As for preemption, the Ninth Circuit rejected the employer’s arguments that the FAA preempted the district court’s unconscionability analysis. In its ruling, the Ninth Circuit reined in or qualified some of the broad preemption language from the Supreme Court’s Concepcion decision. In Concepcion, the Supreme Court stated that the FAA can preempt state laws having a “disproportionate impact” on arbitration. The agreement at issue in Chavarria contained a problematic cost provision, where the arbitrator would allocate significant fees to both the employer and employee at the beginning of the arbitration, regardless of the merits. The Ninth Circuit explained that any state law that invalidated this provision would of course have a “disproportionate impact” on arbitration because this provision is arbitration specific. However, invalidation of this term would not disfavor arbitration; invalidating this term would simply help make arbitration fair. The Ninth Circuit suggested that the broad preemptive language from Concepcion cannot be read to invalidate state rules requiring some level of fairness in arbitration. In other words, the FAA cannot preempt a state law that merely has a “disproportionate impact” on arbitration; in order to be preempted, the law must also disfavor arbitration and not seek to make arbitration fairer.

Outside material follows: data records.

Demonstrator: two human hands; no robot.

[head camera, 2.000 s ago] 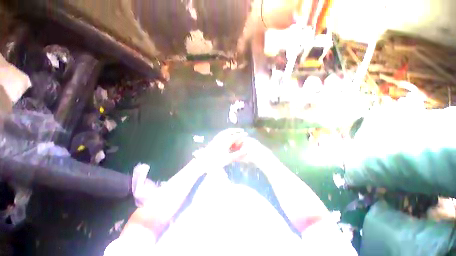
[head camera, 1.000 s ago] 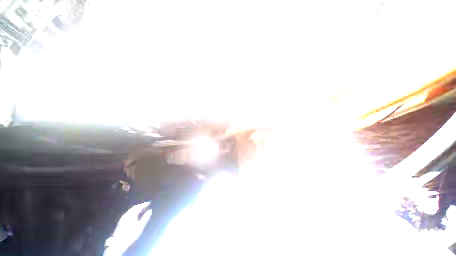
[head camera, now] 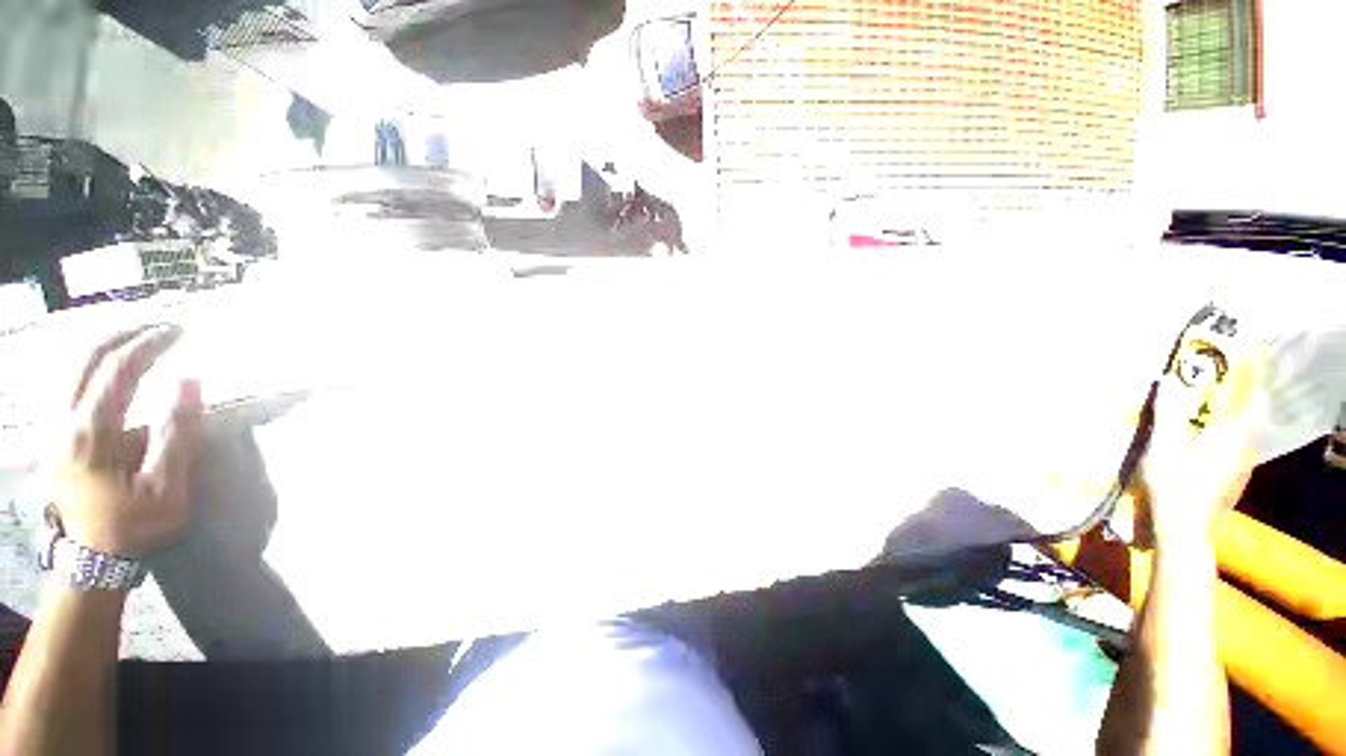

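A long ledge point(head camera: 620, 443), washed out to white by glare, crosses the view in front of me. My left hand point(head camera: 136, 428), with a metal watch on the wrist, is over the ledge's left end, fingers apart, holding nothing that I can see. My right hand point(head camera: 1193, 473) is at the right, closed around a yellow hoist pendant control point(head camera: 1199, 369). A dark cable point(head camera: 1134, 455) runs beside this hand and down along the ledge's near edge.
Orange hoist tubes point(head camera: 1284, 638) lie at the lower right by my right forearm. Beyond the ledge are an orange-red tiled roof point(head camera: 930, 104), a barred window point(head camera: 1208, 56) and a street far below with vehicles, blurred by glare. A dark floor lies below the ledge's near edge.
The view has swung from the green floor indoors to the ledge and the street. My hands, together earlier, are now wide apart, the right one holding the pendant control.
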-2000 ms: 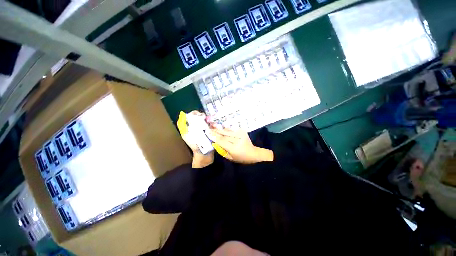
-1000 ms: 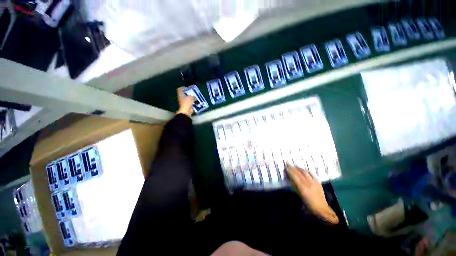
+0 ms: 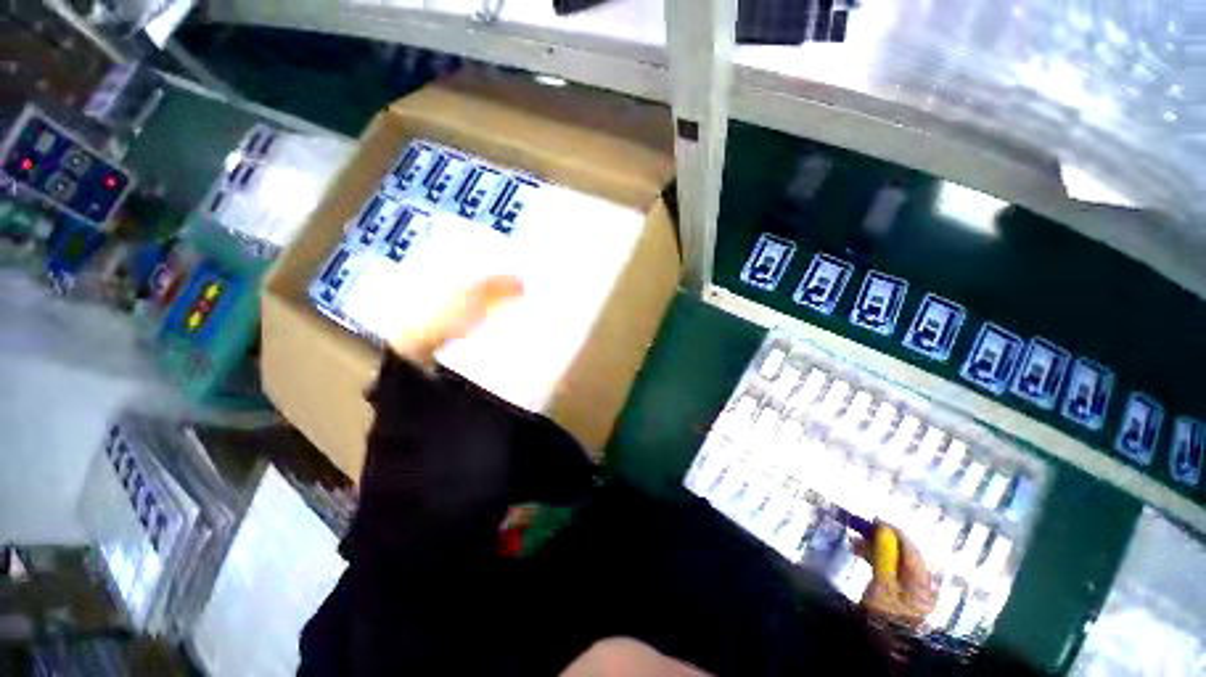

It is good to see the Ninth Circuit try to rein in some of the broad and vague preemptive language from Concepcion. There are disturbing lower court opinions that conflict with the Ninth Circuit’s new Chavarria holding by interpreting Concepcion more broadly. For example, in a case called Lucas v. Hertz Corp., a federal district court addressed an unconscionability challenge to an arbitration agreement for not permitting sufficient discovery. The court reasoned that after Concepcion, limitations on arbitral discovery no longer can support a finding of substantive unconscionability because such a ruling is arbitration specific and would have a disproportionate impact on arbitration. However, under the Ninth Circuit’s Chavarria holding, a court could still invalidate an arbitration clause for severely limiting discovery; such a ruling would be aimed at making arbitration a fairer process.